4-bit Inference
Efficient 4-bit Inference (NF4, FP4)
This release adds efficient inference routines for batch size 1. Expected speedups vs 16-bit precision (fp16/bf16) for matrix multiplications with inner product dimension of at least 4096 (LLaMA 7B) is:
- 2.2x for Turing (T4, RTX 2080, etc.)
- 3.4x for Ampere (A100, A40, RTX 3090, etc.)
- 4.0x for Ada/Hopper (H100, L40, RTX 4090, etc.)
The inference kernels for batch size 1 are about 8x faster than 4-bit training kernel for QLoRA. This means you can take advantage the new kernels by separating a multi-batch 4-bit query into multiple requests with batch size 1.
No code changes are needed to take advantage of the new kernels as long as a batch size of 1 is used.

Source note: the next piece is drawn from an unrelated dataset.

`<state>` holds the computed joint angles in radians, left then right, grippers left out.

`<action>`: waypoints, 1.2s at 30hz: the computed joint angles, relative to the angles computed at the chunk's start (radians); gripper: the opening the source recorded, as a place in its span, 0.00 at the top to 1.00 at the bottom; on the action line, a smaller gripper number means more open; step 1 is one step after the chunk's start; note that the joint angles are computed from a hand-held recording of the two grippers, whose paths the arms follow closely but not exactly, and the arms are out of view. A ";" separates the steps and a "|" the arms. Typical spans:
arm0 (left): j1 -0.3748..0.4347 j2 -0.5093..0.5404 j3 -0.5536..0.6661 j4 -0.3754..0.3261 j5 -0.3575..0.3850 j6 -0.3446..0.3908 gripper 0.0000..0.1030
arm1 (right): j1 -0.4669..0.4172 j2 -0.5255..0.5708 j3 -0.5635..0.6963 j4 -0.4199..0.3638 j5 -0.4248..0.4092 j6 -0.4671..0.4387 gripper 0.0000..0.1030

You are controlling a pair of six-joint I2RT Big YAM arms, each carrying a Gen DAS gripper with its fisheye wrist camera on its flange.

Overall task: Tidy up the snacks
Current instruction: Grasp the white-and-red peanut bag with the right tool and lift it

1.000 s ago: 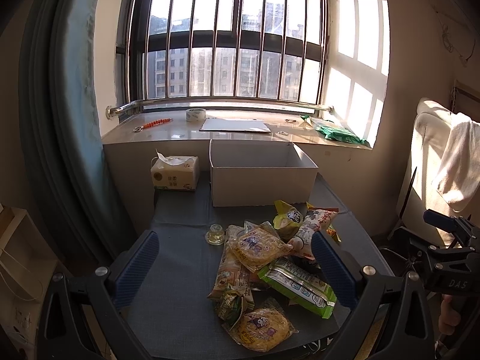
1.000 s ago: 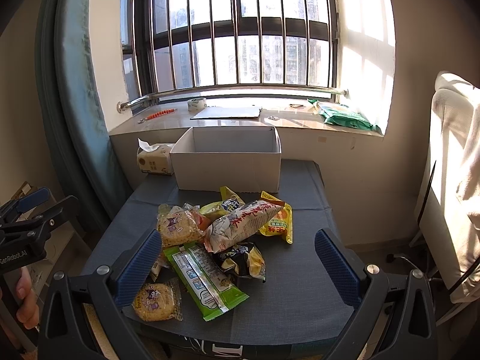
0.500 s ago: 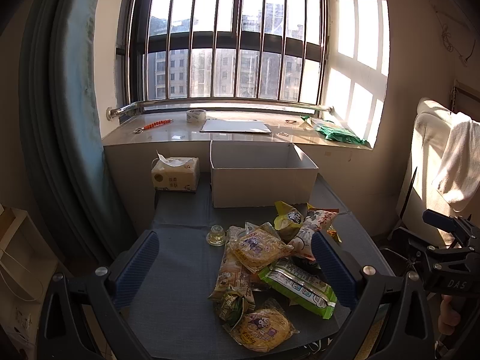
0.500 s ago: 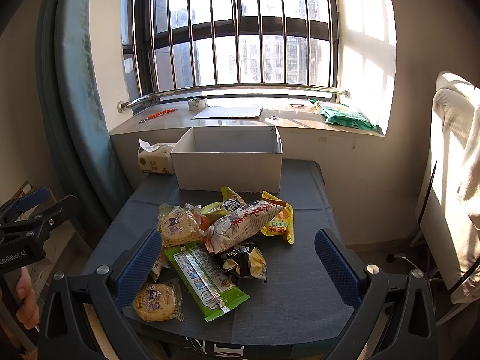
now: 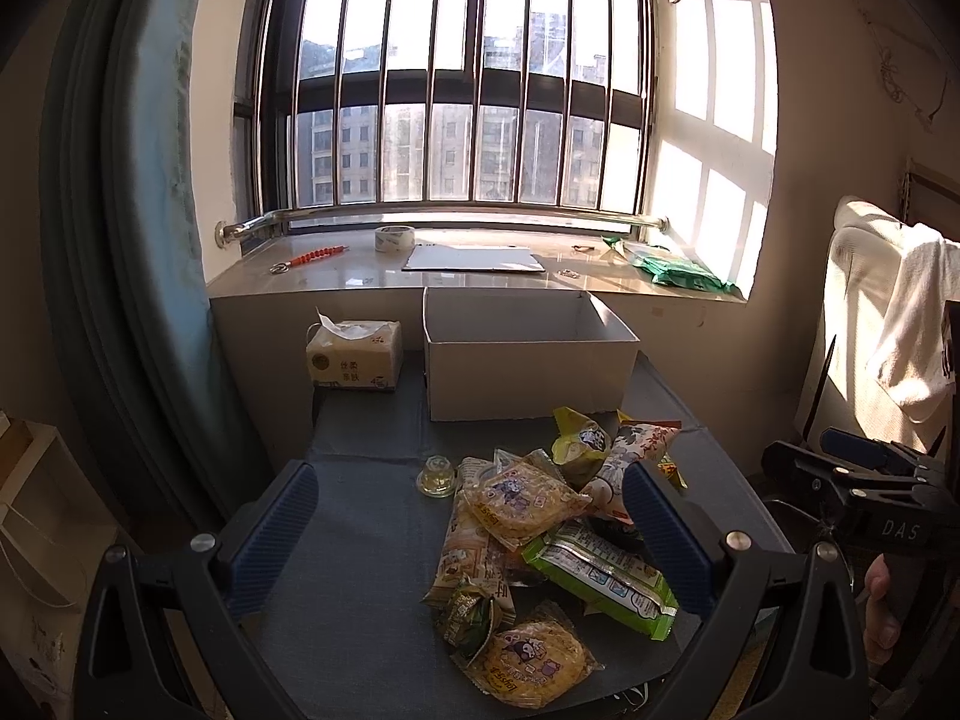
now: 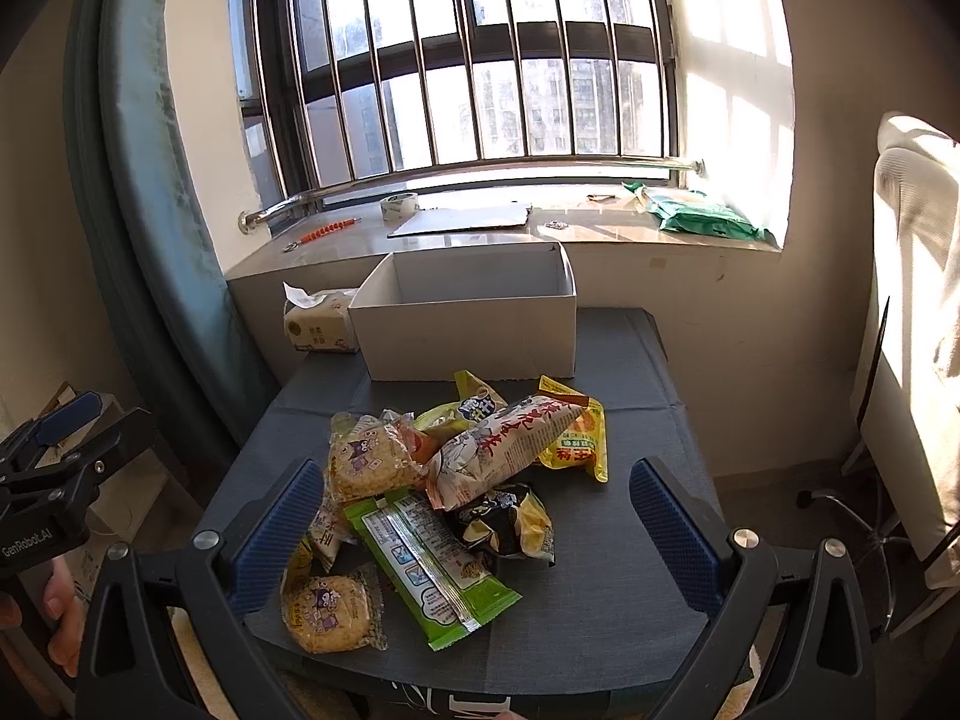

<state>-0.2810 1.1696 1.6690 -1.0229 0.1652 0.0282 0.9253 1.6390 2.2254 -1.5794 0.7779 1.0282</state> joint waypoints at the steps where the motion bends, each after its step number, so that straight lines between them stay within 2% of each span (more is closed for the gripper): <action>1: 0.001 -0.002 -0.004 0.006 0.000 -0.001 0.00 | -0.027 -0.023 -0.049 0.055 -0.053 0.003 0.00; 3: 0.000 -0.007 -0.015 0.020 -0.003 0.003 0.00 | -0.091 -0.054 -0.132 0.147 -0.175 0.005 0.00; 7: -0.003 -0.024 -0.048 0.065 -0.022 0.010 0.00 | -0.218 -0.060 -0.226 0.239 -0.377 0.049 0.00; 9: -0.004 -0.037 -0.072 0.097 -0.021 0.034 0.00 | -0.279 -0.072 -0.292 0.319 -0.497 0.075 0.00; 12: 0.002 -0.054 -0.104 0.137 -0.003 0.033 0.00 | -0.339 -0.060 -0.338 0.374 -0.593 0.103 0.00; 14: 0.011 -0.051 -0.109 0.133 0.029 0.026 0.00 | -0.366 -0.051 -0.363 0.412 -0.645 0.125 0.00; 16: 0.020 -0.037 -0.103 0.109 0.049 0.014 0.00 | -0.397 -0.054 -0.414 0.491 -0.754 0.164 0.00; 17: 0.026 -0.031 -0.101 0.098 0.065 0.010 0.00 | -0.408 -0.057 -0.441 0.531 -0.802 0.200 0.02; 18: 0.030 -0.027 -0.100 0.089 0.076 0.008 0.00 | -0.416 -0.060 -0.465 0.565 -0.831 0.228 0.08; 19: 0.030 -0.023 -0.099 0.080 0.081 0.011 0.00 | -0.418 -0.056 -0.470 0.567 -0.825 0.243 0.12; 20: 0.030 -0.020 -0.096 0.070 0.086 0.025 0.00 | -0.419 -0.054 -0.474 0.570 -0.820 0.252 0.21; 22: 0.027 -0.020 -0.096 0.065 0.082 0.046 0.00 | -0.424 -0.069 -0.516 0.646 -0.866 0.268 0.42; 27: 0.037 -0.012 -0.095 0.057 0.118 0.041 0.00 | -0.406 -0.102 -0.552 0.690 -0.823 0.247 0.61; 29: 0.037 -0.004 -0.093 0.049 0.130 0.052 0.00 | -0.402 -0.129 -0.579 0.730 -0.809 0.252 0.61; 32: 0.027 0.008 -0.097 0.055 0.131 0.074 0.00 | -0.389 -0.172 -0.592 0.756 -0.744 0.216 0.62; 36: 0.010 0.098 -0.031 -0.031 0.174 0.065 0.00 | -0.354 -0.227 -0.583 0.797 -0.649 0.135 0.62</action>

Big thanks to @crowsonkb, @Birch-san, and @sekstini for some beta testing and helping to debug some early errors.
Changelog
Features:
- Added 4-bit inference kernels for batch size=1. Currently supported are the NF4, FP4 data types.
- Added support for quantizations of bfloat16 input data.
Bug fixes:
- Added
device
variable for bitsandbytes layers to be compatible with PyTorch layers.
Deprecated:
- Binaries for CUDA 11.2, 11.6 no longer ship with
pip install bitsandbytes
and need to be compiled from source.